The line containing "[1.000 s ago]" marks the end: restate word for word every line from the first line of the entries below through that one.
Start of Data for this task
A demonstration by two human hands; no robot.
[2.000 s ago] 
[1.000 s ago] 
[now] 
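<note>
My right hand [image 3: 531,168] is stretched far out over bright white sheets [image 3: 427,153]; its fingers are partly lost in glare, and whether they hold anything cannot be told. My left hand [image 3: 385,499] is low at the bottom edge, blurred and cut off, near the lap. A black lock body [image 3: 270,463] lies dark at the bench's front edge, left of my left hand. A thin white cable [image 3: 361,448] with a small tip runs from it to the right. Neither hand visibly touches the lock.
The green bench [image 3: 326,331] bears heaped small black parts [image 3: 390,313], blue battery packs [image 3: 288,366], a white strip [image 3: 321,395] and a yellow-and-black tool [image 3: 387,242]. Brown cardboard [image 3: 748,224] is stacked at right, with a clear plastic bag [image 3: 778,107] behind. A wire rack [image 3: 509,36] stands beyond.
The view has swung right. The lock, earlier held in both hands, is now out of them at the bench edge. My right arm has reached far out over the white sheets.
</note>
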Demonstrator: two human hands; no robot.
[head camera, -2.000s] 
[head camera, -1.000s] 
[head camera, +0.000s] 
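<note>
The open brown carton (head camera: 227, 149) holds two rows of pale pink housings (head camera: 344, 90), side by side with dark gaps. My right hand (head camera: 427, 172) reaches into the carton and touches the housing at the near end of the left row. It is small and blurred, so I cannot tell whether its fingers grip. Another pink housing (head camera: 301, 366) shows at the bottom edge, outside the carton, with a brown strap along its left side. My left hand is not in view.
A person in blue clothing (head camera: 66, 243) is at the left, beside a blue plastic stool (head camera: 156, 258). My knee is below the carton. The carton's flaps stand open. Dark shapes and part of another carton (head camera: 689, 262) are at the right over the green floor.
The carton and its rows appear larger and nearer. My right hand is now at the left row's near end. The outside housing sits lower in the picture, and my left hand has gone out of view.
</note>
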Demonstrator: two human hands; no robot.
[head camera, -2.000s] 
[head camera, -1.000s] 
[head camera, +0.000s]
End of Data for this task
**Result**:
A demonstration by two human hands; no robot.
[2.000 s ago] 
[1.000 s ago] 

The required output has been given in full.